### [HOW TO COMPLETE THIS TASK]
Repeat the listing exactly. Any picture in it should be left out of the copy.

### [SOURCE MATERIAL]
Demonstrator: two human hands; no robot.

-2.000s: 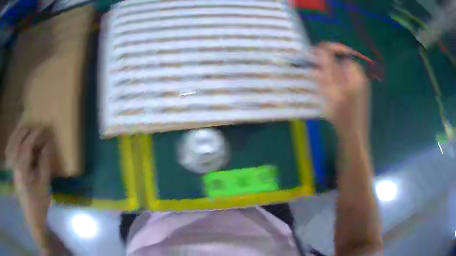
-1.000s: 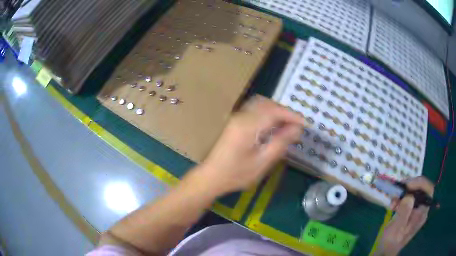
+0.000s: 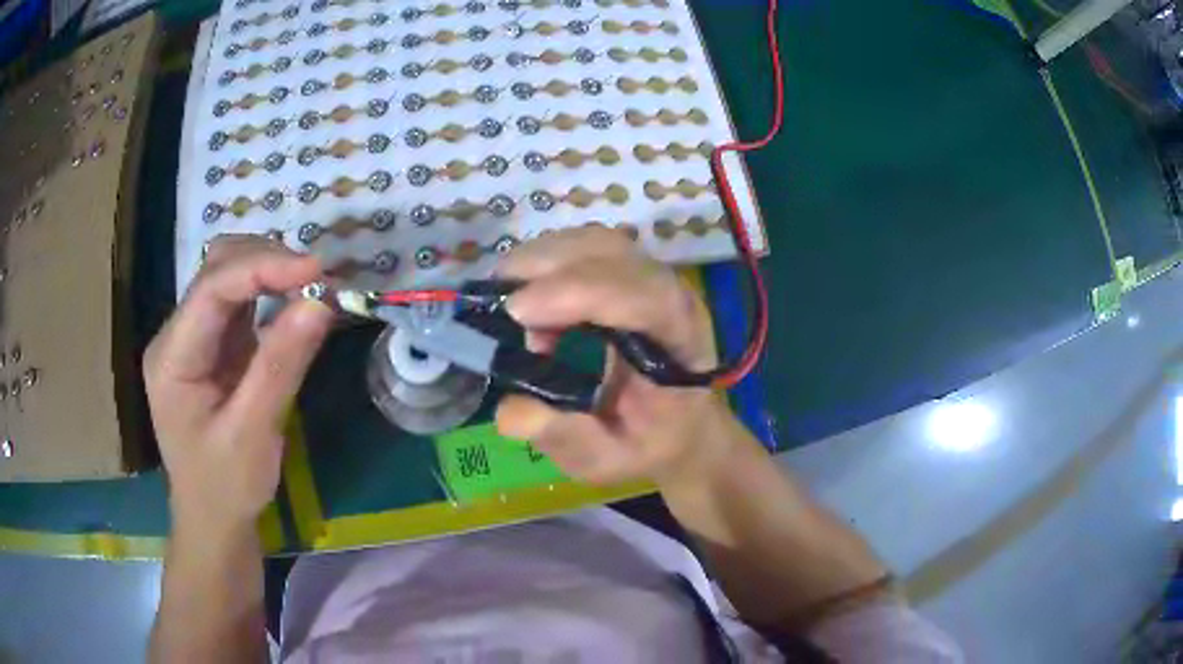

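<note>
My left hand (image 3: 240, 350) pinches a tiny silver component (image 3: 313, 292) between thumb and forefinger. My right hand (image 3: 623, 357) holds the test probe (image 3: 448, 340), grey with black-taped parts, its cream-white tip block (image 3: 353, 302) right beside the component; whether they touch is unclear. A red wire (image 3: 756, 292) runs from the probe's rear up over the tray's right edge. The white component tray (image 3: 197, 130) lies beyond both hands, with rows of tan cut-outs, many holding silver parts. The round test fixture (image 3: 426, 389) stands below the probe, partly covered by it.
The green label (image 3: 487, 464) lies by the fixture, partly hidden by my right hand. The brown cardboard board (image 3: 71, 260) with scattered silver parts is at left. Yellow tape (image 3: 370, 525) marks the near edge of the green mat (image 3: 908, 260). A shiny floor (image 3: 1038, 519) shows at lower right.
My left hand has moved from blurred motion over the cardboard and tray edge to a pinch near the fixture. My right hand has brought the probe leftward to it. The view has turned.
</note>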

### [ANSWER SECTION]
Demonstrator: two human hands; no robot.

-2.000s: 
-1.000s: 
+0.000s: 

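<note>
My left hand (image 3: 240, 350) pinches a tiny silver component (image 3: 313, 292) between thumb and forefinger. My right hand (image 3: 623, 357) holds the test probe (image 3: 448, 340), grey with black-taped parts, its cream-white tip block (image 3: 353, 302) right beside the component; whether they touch is unclear. A red wire (image 3: 756, 292) runs from the probe's rear up over the tray's right edge. The white component tray (image 3: 197, 130) lies beyond both hands, with rows of tan cut-outs, many holding silver parts. The round test fixture (image 3: 426, 389) stands below the probe, partly covered by it.
The green label (image 3: 487, 464) lies by the fixture, partly hidden by my right hand. The brown cardboard board (image 3: 71, 260) with scattered silver parts is at left. Yellow tape (image 3: 370, 525) marks the near edge of the green mat (image 3: 908, 260). A shiny floor (image 3: 1038, 519) shows at lower right.
My left hand has moved from blurred motion over the cardboard and tray edge to a pinch near the fixture. My right hand has brought the probe leftward to it. The view has turned.
</note>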

No further output is needed.